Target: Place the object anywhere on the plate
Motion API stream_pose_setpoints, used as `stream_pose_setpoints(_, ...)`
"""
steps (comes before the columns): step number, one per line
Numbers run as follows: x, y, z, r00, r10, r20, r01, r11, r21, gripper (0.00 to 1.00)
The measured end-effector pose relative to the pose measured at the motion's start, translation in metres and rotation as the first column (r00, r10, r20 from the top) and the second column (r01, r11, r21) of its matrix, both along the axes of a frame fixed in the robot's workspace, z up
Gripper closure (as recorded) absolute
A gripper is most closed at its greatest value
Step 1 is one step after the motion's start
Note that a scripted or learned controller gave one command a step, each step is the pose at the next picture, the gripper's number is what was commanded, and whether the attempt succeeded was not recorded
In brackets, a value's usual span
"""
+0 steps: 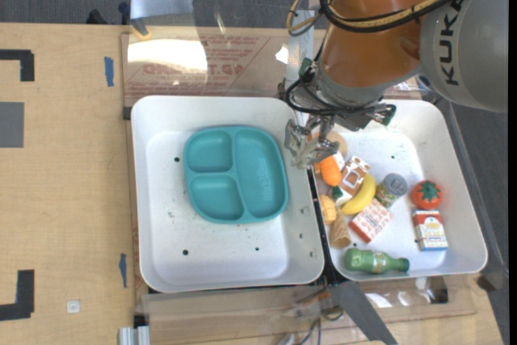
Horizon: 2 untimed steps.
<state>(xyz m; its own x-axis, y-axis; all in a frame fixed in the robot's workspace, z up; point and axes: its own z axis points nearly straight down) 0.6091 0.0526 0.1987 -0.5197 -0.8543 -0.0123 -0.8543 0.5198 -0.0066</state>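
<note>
A teal three-compartment plate (pixel 236 174) lies in the left bin (pixel 161 133) with nothing on it. My gripper (pixel 308 146) hangs below the orange wrist band over the divider between the two bins, just right of the plate's upper right corner. Right beside it in the right bin (pixel 460 174) sit an orange fruit (pixel 330 170) and a small red-and-white carton (pixel 353 172). I see nothing clearly held between the gripper's metal tips.
The right bin also holds a banana (pixel 361 195), a red-white box (pixel 371 221), a grey can (pixel 393 187), a tomato (pixel 426 194), a small ketchup-like carton (pixel 431 230), a green bottle (pixel 376 261) and a bread-like piece (pixel 329 210). The arm covers the right bin's upper left.
</note>
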Motion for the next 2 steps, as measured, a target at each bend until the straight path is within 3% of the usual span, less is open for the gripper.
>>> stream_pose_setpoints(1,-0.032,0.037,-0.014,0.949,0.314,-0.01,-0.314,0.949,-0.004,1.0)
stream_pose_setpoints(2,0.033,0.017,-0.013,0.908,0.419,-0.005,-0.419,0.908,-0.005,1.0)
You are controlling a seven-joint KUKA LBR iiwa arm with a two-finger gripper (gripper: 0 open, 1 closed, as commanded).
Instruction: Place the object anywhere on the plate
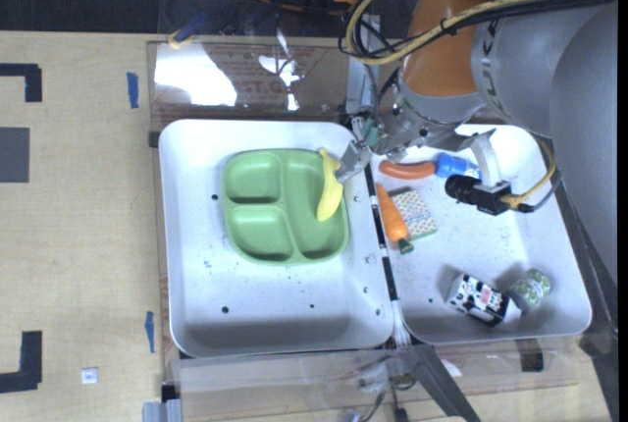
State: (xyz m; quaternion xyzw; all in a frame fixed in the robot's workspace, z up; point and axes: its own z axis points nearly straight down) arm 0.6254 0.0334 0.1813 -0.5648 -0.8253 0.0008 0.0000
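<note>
we see the banana point(329, 194) lying on the green plate point(257, 214), along the plate's right side. its upper end is up by the plate's top right corner and its lower end points down into the right-hand compartment. the plate is divided into compartments and sits in the left bin point(196, 292), nearer that bin's right wall than its left.

the gripper point(350, 160) is over the wall between the two bins, at the banana's upper end. it is just beside the fruit or touching it; we cannot tell which. we also cannot tell whether the gripper is spread, pressed together or pinching the banana, since its tip is small and blurred against the white bin. the arm point(549, 47) reaches in from the right, and its orange band point(446, 18) is above the far edge of the right bin point(549, 234).

the other things lie in the right bin. an orange sausage point(406, 170) lies near the far wall, just right of the gripper. a blue thing point(454, 162) is at its right end. below them a carrot point(393, 217) lies close to the dividing wall. a patterned card point(417, 211) is touching or just beside the carrot on its right. near the front wall a black and white box point(477, 298) lies tilted. a small greenish can point(531, 288) is just to its right.
</note>
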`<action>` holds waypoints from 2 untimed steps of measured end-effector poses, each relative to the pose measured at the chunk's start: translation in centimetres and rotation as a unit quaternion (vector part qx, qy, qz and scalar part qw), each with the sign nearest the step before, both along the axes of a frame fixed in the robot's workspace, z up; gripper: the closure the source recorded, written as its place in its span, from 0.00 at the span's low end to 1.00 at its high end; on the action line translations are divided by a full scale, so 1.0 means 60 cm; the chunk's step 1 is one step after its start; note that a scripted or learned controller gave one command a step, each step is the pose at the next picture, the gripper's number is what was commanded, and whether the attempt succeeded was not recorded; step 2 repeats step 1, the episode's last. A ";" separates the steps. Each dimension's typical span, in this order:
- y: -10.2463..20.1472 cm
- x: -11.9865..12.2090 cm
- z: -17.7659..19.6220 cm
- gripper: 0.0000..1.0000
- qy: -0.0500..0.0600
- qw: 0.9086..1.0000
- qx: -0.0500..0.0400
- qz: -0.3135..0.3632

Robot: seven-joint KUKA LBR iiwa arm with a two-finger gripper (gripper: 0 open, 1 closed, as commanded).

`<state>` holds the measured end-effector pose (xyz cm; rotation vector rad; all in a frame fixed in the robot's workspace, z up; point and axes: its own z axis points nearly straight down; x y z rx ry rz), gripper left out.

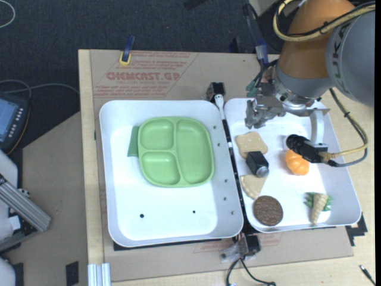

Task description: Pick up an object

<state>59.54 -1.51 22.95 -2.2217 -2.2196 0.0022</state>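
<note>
Two white bins side by side on a cardboard-topped bench. Left one holding a green divided plate, lying flat near its upper middle. Right bin carrying the loose pieces: a tan slice of bread, a small black block just below it, a pale wedge, a brown round disc, an orange piece and a pale ear of corn with green leaves. Reaching in from the upper right, grey arm with its orange band bent steeply downward. Gripper poised over the right bin's upper left corner, just above the bread. Nothing seen between its fingers; how far apart they stand, cannot tell.
</note>
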 end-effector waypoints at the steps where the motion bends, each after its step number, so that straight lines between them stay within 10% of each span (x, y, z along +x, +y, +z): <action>1: 0.031 0.001 -0.009 1.00 0.000 1.000 0.000 0.002; 2: 0.031 0.001 -0.009 1.00 0.000 1.000 0.000 0.002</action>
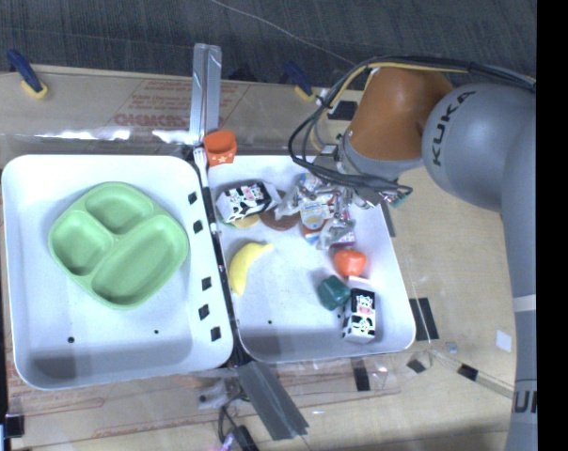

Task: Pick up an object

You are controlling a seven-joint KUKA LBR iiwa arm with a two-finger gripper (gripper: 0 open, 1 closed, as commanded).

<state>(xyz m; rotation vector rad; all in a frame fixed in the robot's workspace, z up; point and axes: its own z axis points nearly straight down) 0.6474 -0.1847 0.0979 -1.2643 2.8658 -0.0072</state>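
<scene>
Yellow banana (247,263), long axis slanting upper-right

**Lighting and Image Quality**

Illumination was even, diffuse and moderately bright, apparently from overhead. Both white bins (39,346) rendered pale without clipping, apart from a mild bright zone on the left bin floor. Shadows were soft and short: a faint one lay beneath the green plate (119,242), and a grey patch marked the left bin's lower corner. The arm's orange band (397,111) showed a dull sheen. Overall sharpness was modest; small objects appeared slightly soft and grainy. The dark upper background lacked detail.
</scene>
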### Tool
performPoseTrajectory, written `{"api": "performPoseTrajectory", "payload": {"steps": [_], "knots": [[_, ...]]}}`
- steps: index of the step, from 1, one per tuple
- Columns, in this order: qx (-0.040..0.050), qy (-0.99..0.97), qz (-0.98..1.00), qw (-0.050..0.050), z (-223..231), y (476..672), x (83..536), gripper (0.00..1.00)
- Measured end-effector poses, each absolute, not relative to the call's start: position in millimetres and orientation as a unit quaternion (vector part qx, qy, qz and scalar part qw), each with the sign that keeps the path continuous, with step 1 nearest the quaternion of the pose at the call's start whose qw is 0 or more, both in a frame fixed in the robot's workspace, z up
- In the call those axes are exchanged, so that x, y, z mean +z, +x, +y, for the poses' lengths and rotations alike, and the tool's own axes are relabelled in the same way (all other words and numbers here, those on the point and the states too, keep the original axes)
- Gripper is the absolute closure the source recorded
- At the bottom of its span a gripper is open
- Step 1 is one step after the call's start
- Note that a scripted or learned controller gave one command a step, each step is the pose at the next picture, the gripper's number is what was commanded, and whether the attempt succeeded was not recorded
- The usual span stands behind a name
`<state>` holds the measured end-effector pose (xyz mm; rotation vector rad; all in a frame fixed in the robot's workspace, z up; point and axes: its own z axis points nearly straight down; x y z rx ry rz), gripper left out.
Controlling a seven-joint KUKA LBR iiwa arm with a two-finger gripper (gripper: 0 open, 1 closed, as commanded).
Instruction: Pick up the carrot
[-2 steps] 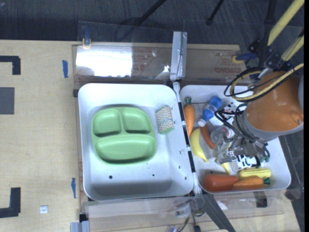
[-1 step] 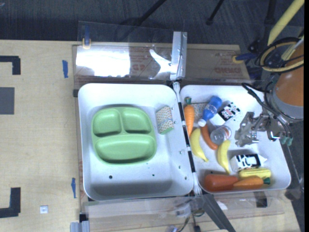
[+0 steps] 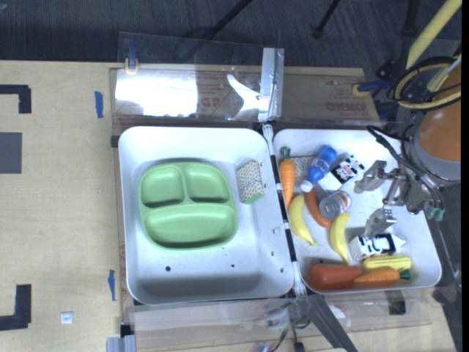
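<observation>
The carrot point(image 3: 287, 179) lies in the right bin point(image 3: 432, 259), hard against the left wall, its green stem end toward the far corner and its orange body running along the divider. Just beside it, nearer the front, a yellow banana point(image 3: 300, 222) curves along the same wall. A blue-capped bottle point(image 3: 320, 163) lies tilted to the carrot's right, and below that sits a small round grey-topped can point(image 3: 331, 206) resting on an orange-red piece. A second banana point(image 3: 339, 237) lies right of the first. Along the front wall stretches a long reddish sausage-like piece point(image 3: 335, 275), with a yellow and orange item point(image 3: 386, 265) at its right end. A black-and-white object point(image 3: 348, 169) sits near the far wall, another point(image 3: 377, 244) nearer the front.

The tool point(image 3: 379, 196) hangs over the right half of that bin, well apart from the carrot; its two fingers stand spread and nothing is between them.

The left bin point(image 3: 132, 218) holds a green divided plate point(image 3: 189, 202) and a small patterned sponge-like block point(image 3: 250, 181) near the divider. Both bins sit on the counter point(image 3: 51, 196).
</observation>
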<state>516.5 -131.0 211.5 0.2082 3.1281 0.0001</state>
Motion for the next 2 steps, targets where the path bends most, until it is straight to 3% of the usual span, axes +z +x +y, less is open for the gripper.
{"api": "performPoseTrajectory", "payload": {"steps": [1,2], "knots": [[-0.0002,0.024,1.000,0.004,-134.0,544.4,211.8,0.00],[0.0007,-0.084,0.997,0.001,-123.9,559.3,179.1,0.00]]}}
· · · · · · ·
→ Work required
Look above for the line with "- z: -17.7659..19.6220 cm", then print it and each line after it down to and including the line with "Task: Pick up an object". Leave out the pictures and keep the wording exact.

→ Output for this task
- z: -17.7659..19.6220 cm
- gripper: 0.0000..1.0000
- qy: -0.0500..0.0600
- qw: 0.9086..1.0000
- qx: -0.0500..0.0400
- qz: -0.3135..0.3632

Robot: seven-joint KUKA LBR iiwa arm with a two-finger gripper (gripper: 0 open, 1 closed, as commanded).

`<state>` holds the measured end-effector pose (xyz cm; rotation vector rad; all in a frame fixed in the robot's workspace, z up; point and axes: its own z axis points nearly straight down; x y z rx ry rz), gripper left out.


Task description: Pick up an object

<state>59.54 -1.51 22.95 -2.2217 -2.2196 0.0022</state>
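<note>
Two white bins side by side on a cardboard-topped bench. Left one holding a green divided plate, lying flat near its upper middle. Right bin carrying the loose pieces: a tan slice of bread, a small black block just below it, a pale wedge, a brown round disc, an orange piece and a pale ear of corn with green leaves. Reaching in from the upper right, grey arm with its orange band bent steeply downward. Gripper poised over the right bin's upper left corner, just above the bread. Nothing seen between its fingers; how far apart they stand, cannot tell.
</note>
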 end-effector waypoints at the steps where the motion bends, each after its step number, so that straight lines between them stay within 10% of each span (x, y, z along +x, +y, +z): <action>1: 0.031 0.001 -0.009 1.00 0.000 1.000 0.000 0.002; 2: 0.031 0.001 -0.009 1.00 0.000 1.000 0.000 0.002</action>

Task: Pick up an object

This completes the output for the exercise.